Ruth Hartman Frankel

= Ruth Frankel =

Ruth Hartman Frankel, (c. 1903 - 3 November 1989) was honoured as a Companion of the Order of Canada in 1969 due to her work for the Canadian Cancer Society.

Frankel was born Ruth Lorley Hartman, in Chicago, Illinois where she was a student at the Kenwood Loring School for Girls and University High School. She studied liberal arts at the University of Illinois and law at the University of Chicago. She emigrated to Canada in 1925 when she married Egmont Leo Frankel (d. 1964). She died in Toronto, predeceased by one of her three children.

Frankel was active with the Canadian Cancer Society in the late 1940s. In 1950, she founded the Toronto chapter of the Canadian Cancer Society. Subsequently, she worked towards the creation of a lodge at the Princess Margaret Hospital, a facility specialising in cancer treatment. She is also the author of the book Three Cheers for Volunteers (1965, Clarke Irwin).

In early 1954, Ontario provincial law was changed to permit Frankel to become the first woman to join the Board of Governors for the Ontario Cancer Treatment and Research Foundation.

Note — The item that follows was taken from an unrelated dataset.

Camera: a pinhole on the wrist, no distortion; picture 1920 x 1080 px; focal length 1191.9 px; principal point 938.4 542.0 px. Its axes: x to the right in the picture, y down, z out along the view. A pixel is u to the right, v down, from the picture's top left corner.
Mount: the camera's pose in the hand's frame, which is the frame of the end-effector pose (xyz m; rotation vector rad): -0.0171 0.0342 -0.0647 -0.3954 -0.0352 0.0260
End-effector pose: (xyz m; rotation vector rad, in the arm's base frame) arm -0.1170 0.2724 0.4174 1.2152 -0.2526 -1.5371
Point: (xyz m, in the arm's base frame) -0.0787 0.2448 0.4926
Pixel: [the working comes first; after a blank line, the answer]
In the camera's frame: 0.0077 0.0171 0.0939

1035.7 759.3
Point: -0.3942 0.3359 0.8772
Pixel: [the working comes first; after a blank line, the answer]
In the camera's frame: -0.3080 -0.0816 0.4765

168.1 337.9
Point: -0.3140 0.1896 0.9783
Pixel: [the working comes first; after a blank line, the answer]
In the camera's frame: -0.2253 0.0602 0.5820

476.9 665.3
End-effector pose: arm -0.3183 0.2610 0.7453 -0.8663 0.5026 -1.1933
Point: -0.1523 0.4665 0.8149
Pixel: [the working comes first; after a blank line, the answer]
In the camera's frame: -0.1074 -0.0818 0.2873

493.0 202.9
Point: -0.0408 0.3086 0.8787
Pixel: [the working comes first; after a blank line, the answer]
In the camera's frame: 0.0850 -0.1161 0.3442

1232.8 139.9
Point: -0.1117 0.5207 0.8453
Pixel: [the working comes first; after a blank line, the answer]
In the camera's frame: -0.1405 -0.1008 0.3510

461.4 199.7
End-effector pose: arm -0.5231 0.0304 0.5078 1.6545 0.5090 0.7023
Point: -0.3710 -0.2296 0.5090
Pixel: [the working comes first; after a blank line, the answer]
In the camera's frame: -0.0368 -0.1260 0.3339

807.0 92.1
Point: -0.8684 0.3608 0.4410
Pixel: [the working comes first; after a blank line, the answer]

The Ruth Hartman Frankel Humanitarian Award was established by the society to honour those who have supported research into cancer. Isadore Sharp was the first recipient on 25 September 1983 for his support for Terry Fox and subsequent Terry Fox Run campaigns. However, as of May 2006, Internet searches that included the Canadian Cancer Society website have not yet found any cases where this award was presented after 1983.

In 1985, Frankel was given an honorary fellowship by Ryerson Polytechnical Institute (now Toronto Metropolitan University).